El Consejo de Distrito ha aprobado la modificación del Plan General Metropolitano, el trámite que abre la puerta al cambio urbanístico. El proyecto prevé un polideportivo de 2.000 metros cuadrados, el doble de lo planteado inicialmente, dentro de una actuación que también incluye zonas verdes y nueva vivienda.
La operación forma parte de una transformación más amplia, con 140 viviendas previstas en total. De ellas, 70 serán sociales, un dato importante para un distrito donde el acceso a la vivienda sigue siendo una de las grandes preocupaciones de muchas familias.
El futuro equipamiento deportivo es otro de los puntos fuertes del plan. La ampliación permitirá diseñar un espacio con más capacidad y mejores servicios para los barrios del entorno, en lugar de un polideportivo pequeño que podía quedarse corto desde el primer día.

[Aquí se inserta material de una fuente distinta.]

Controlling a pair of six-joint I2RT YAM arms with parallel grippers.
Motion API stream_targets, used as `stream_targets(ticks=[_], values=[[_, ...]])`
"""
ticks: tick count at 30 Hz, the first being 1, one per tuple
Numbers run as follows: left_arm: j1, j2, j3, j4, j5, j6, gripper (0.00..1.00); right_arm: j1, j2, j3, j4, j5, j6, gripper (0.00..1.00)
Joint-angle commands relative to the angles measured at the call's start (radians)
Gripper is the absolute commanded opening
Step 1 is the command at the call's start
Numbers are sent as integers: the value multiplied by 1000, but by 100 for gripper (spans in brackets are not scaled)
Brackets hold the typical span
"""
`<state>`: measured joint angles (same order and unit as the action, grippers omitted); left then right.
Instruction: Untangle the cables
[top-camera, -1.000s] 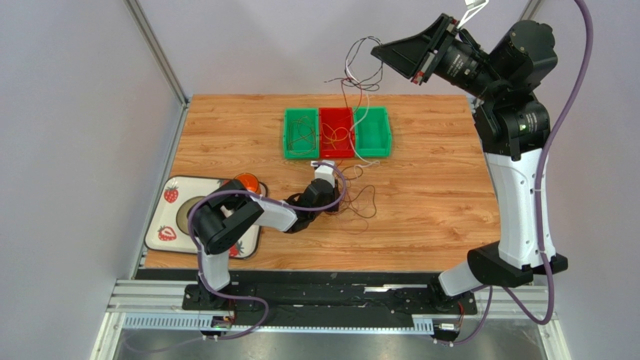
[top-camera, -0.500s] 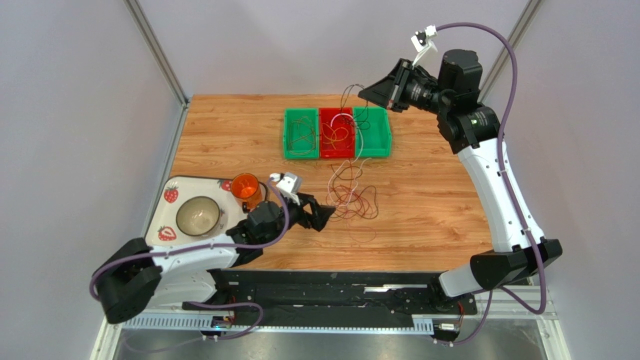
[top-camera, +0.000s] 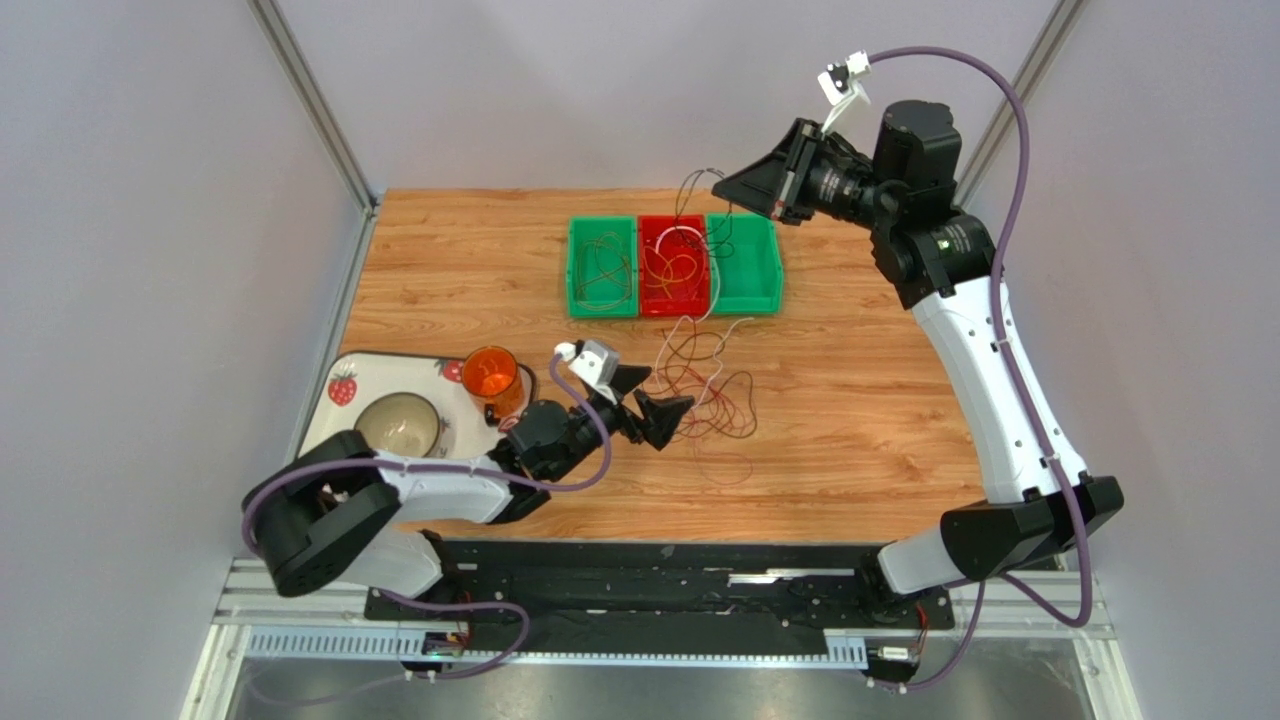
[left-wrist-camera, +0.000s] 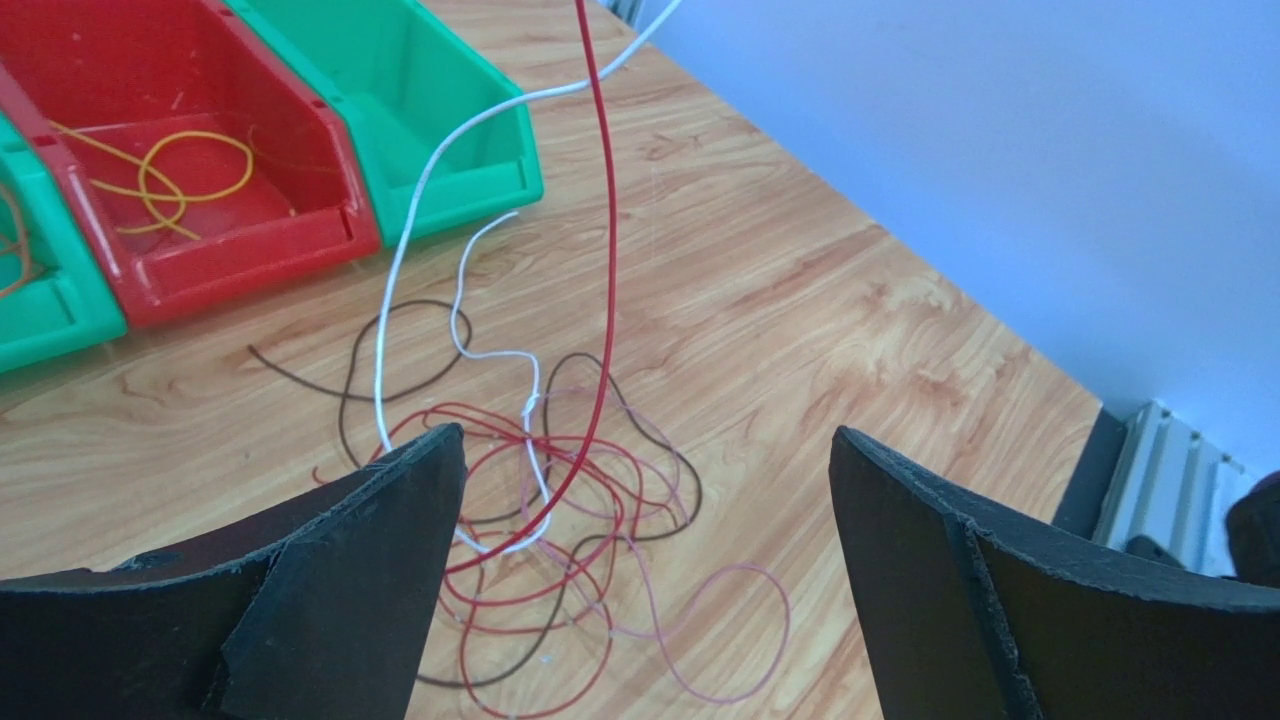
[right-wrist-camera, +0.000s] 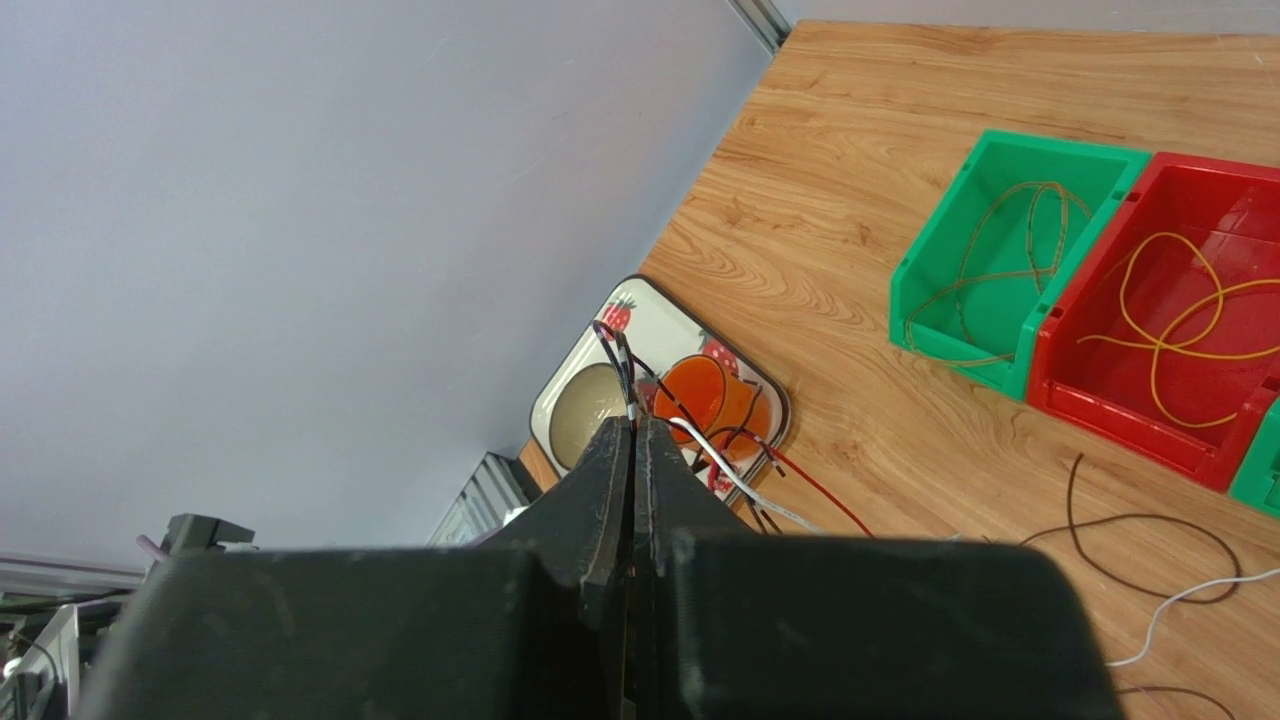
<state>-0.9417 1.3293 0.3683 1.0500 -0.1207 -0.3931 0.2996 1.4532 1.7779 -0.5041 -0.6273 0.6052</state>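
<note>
A tangle of thin red, brown, pink and white cables (top-camera: 706, 398) lies on the wooden table in front of the bins. Several strands rise from it to my right gripper (top-camera: 724, 186), which is held high above the bins and is shut on their ends (right-wrist-camera: 706, 450). My left gripper (top-camera: 657, 393) is open, low over the table at the tangle's left edge. In the left wrist view the tangle (left-wrist-camera: 556, 510) lies between its fingers (left-wrist-camera: 376, 570); a red cable (left-wrist-camera: 606, 270) and a white cable (left-wrist-camera: 406, 255) rise up out of view.
Three bins stand in a row at the back: a green one (top-camera: 579, 293) with brown cable, a red one (top-camera: 651, 300) with yellow cable, a green one (top-camera: 769, 285). A strawberry tray (top-camera: 343, 387) at the left holds a bowl (top-camera: 397, 426) and an orange cup (top-camera: 489, 372).
My right gripper has come down from high up to just above the bins, still holding the cable ends. My left arm has swung out and its open gripper has moved right to the tangle.
</note>
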Motion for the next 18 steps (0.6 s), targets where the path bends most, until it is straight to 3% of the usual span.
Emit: stream_targets(ticks=[1, 14, 18], values=[[0, 100, 109, 191, 49, 74, 99, 1, -19, 3, 44, -26, 11, 0], [-54, 177, 280, 82, -45, 361, 97, -1, -8, 11, 29, -41, 5, 0], [-63, 251, 342, 68, -131, 436, 96, 3, -16, 18, 29, -49, 8, 0]])
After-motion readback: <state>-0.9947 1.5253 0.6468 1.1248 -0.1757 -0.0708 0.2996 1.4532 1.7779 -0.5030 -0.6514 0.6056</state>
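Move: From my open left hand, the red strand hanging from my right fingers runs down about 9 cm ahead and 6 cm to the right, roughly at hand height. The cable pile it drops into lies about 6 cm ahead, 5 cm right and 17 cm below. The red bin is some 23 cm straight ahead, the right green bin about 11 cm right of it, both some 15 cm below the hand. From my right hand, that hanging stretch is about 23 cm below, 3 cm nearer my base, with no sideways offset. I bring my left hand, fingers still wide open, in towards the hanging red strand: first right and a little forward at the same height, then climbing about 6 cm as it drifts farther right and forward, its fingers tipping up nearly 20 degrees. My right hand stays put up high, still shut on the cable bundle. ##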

El proyecto también deja margen para adaptarse si aparecen dificultades técnicas. La presencia de un colector subterráneo podría obligar a mover el equipamiento dentro del ámbito de actuación, pero la idea es mantener la función prevista y no reducir la ambición del proyecto.
El punto más delicado sigue siendo el aparcamiento. El espacio funciona ahora como parking provisional y la reforma puede suponer la pérdida de hasta 320 plazas, una cuestión que preocupa a vecinos y grupos políticos. Entre las alternativas planteadas está estudiar una ampliación del aparcamiento del mercado de Montserrat, situado muy cerca.
Para quienes viven en Trinitat Nova y su entorno, el cambio puede notarse en varios frentes: más vivienda protegida, un equipamiento deportivo más completo, nuevos espacios verdes y una reordenación de una zona que lleva tiempo esperando una solución definitiva.
La reforma del triángulo de Aiguablava no resolverá de golpe todos los problemas del barrio, pero sí marca una prioridad clara: utilizar una de las últimas grandes bolsas de suelo de Nou Barris para servicios, vivienda pública y vida de barrio, aunque el debate sobre dónde dejar el coche seguirá muy presente.